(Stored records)
* * * *

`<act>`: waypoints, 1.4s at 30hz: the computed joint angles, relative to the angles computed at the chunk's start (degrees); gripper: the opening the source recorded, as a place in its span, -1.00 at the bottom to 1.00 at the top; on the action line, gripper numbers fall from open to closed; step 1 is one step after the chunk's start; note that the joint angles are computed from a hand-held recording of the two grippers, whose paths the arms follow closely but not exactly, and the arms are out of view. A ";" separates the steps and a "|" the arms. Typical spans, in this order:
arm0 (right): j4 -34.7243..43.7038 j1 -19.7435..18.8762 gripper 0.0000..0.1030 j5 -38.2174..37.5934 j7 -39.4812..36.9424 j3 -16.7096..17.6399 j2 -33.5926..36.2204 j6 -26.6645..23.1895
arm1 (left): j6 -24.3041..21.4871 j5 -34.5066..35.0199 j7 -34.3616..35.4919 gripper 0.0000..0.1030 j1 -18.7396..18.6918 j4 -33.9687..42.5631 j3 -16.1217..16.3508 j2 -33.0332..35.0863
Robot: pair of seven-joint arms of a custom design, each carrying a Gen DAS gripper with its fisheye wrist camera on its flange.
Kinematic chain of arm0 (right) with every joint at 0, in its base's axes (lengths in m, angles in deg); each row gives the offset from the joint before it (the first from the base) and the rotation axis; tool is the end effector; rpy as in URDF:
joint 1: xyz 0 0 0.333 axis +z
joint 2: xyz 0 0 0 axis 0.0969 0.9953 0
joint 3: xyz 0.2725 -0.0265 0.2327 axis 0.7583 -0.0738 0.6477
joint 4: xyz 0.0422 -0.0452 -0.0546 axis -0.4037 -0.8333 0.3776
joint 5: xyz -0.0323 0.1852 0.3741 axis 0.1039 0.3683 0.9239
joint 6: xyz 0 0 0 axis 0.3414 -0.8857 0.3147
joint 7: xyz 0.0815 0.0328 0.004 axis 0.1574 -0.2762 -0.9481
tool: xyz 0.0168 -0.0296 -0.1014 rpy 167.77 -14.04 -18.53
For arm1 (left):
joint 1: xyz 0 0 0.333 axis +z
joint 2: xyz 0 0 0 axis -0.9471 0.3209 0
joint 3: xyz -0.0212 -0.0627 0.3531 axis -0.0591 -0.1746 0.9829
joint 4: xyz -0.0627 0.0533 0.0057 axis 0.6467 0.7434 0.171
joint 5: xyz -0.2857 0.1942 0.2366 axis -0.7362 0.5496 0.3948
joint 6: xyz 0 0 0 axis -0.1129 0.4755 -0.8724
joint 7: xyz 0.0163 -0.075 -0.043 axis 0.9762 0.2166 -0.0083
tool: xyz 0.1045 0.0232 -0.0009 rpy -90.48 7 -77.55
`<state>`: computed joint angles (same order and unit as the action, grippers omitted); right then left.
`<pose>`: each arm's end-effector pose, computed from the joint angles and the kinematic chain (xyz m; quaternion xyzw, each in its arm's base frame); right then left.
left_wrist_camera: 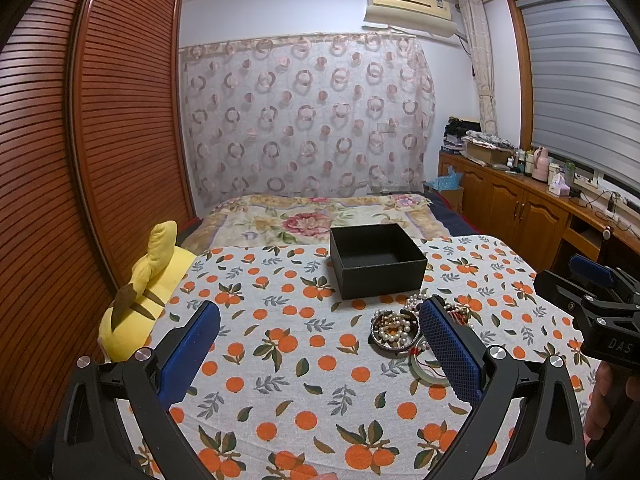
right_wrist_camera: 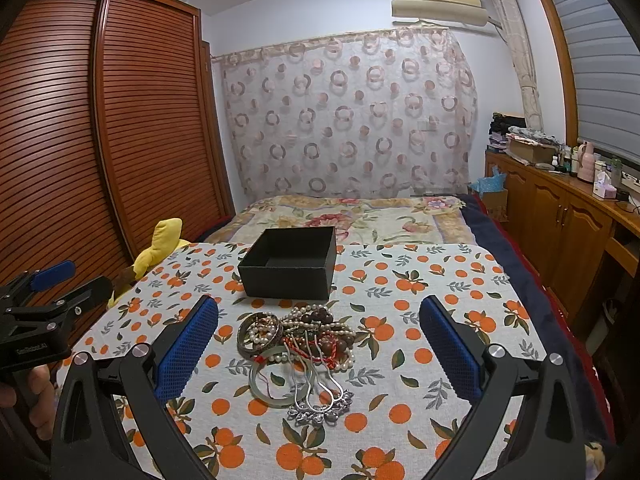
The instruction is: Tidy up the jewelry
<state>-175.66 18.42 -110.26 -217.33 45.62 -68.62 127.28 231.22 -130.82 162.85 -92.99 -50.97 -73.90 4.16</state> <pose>0.4395 0.2681 0.6107 -0.4816 0.6932 -0.3943 0.3635 0.5350 -0.2111 0.6066 -0.4179 0.7383 -0.4496 0.2795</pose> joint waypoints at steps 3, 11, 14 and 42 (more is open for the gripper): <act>-0.01 0.03 0.96 -0.01 -0.06 -0.01 -0.05 -0.04 | 0.11 -0.31 0.31 0.88 -0.08 0.06 0.04 0.10; 0.00 0.06 0.96 0.06 -0.08 0.05 -0.11 -0.13 | 0.10 -0.47 0.42 0.88 0.01 0.05 -0.06 0.07; -0.01 0.08 0.96 0.04 -0.10 0.05 -0.10 -0.15 | 0.20 -0.67 0.70 0.88 -0.09 0.09 -0.01 0.12; -3.16 0.32 0.96 2.31 -3.68 -1.99 -0.11 5.23 | -5.09 -0.12 1.30 0.88 2.80 0.47 -0.81 1.87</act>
<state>-178.82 18.74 -107.95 -221.01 43.63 -68.73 132.50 226.12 -130.94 164.15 -90.18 -50.49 -74.71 6.03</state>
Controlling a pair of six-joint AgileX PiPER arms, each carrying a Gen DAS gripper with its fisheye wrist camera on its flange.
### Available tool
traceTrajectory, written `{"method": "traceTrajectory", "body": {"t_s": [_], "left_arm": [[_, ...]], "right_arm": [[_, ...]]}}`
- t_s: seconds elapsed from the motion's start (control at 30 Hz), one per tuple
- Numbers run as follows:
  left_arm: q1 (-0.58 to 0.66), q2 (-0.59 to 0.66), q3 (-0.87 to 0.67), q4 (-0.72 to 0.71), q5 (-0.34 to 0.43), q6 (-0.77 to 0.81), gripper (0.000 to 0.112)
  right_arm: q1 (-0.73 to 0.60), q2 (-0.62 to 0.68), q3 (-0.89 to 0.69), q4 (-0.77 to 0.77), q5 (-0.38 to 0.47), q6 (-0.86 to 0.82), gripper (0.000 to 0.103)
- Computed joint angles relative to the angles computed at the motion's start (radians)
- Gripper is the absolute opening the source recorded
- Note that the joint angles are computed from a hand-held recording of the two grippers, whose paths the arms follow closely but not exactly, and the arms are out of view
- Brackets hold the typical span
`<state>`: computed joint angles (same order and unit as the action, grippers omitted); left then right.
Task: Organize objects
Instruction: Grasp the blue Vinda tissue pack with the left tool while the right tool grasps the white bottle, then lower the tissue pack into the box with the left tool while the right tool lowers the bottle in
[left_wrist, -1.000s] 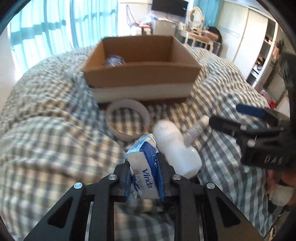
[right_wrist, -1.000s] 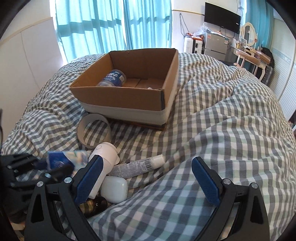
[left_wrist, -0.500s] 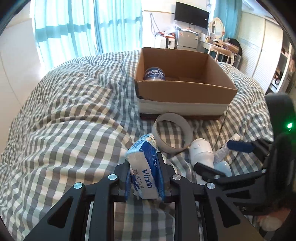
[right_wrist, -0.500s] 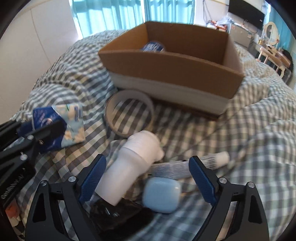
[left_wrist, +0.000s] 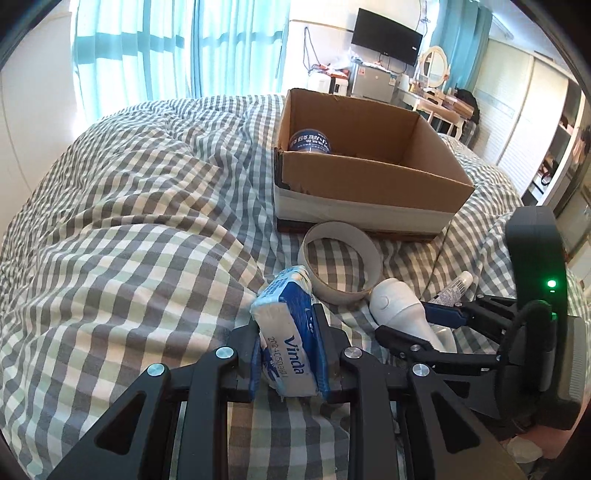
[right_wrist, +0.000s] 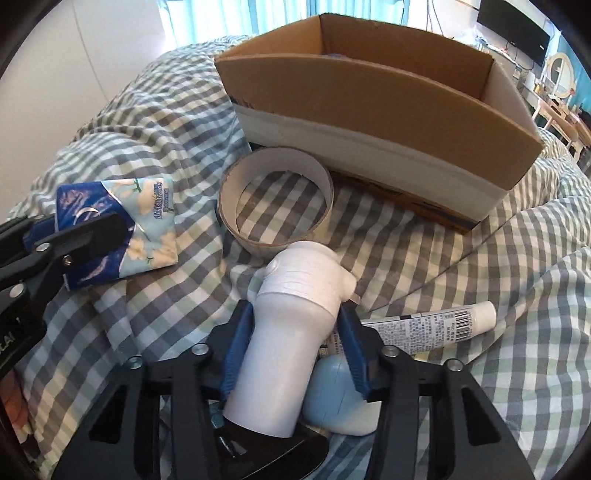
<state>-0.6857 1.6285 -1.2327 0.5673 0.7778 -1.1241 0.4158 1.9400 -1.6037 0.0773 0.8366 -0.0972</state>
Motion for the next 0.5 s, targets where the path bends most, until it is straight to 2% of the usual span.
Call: {"method": "traceTrajectory", "body": {"t_s": [0.27, 0.5], "left_arm": [[-0.055, -0.025, 0.000, 0.052, 0.046, -0.066, 0.023], [-0.116, -0.039, -0.034, 0.077, 0.092, -0.083, 0.023]], "right_arm": [[0.000, -0.130, 0.111, 0.011, -0.075, -0.014, 0.044], [-0.008, -0.220, 0.130, 0.018, -0.088, -0.017, 0.044]]}}
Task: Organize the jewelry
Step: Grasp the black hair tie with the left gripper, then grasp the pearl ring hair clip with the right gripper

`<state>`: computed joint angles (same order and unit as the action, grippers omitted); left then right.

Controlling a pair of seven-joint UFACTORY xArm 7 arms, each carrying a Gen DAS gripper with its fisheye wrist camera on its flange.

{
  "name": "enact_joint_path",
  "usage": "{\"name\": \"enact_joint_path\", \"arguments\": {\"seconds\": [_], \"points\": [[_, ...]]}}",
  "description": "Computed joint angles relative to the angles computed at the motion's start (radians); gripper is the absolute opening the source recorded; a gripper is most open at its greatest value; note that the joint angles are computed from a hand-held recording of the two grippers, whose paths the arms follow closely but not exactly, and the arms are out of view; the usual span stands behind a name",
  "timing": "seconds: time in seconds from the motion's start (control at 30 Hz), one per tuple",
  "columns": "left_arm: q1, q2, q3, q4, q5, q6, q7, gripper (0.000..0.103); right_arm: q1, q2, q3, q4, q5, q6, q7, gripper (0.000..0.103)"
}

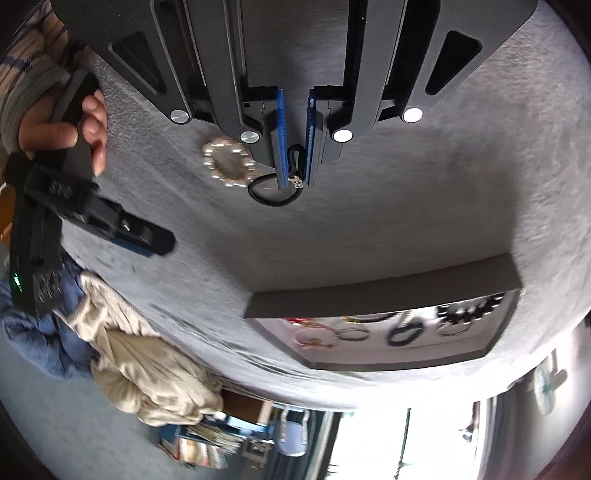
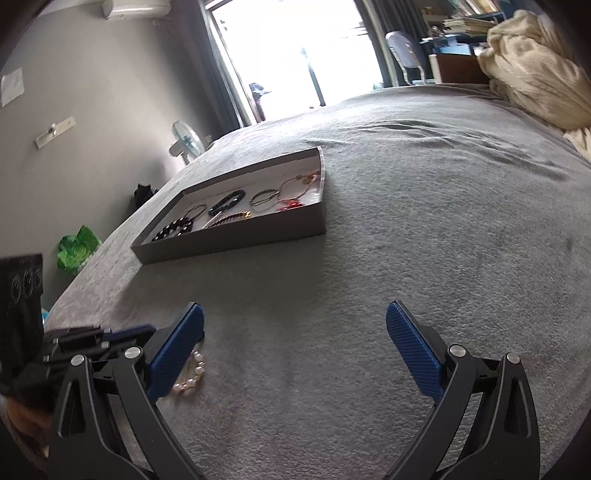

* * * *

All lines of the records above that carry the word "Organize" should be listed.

◆ RESULT FOR THIS TASK ◆
Task: Organize objects
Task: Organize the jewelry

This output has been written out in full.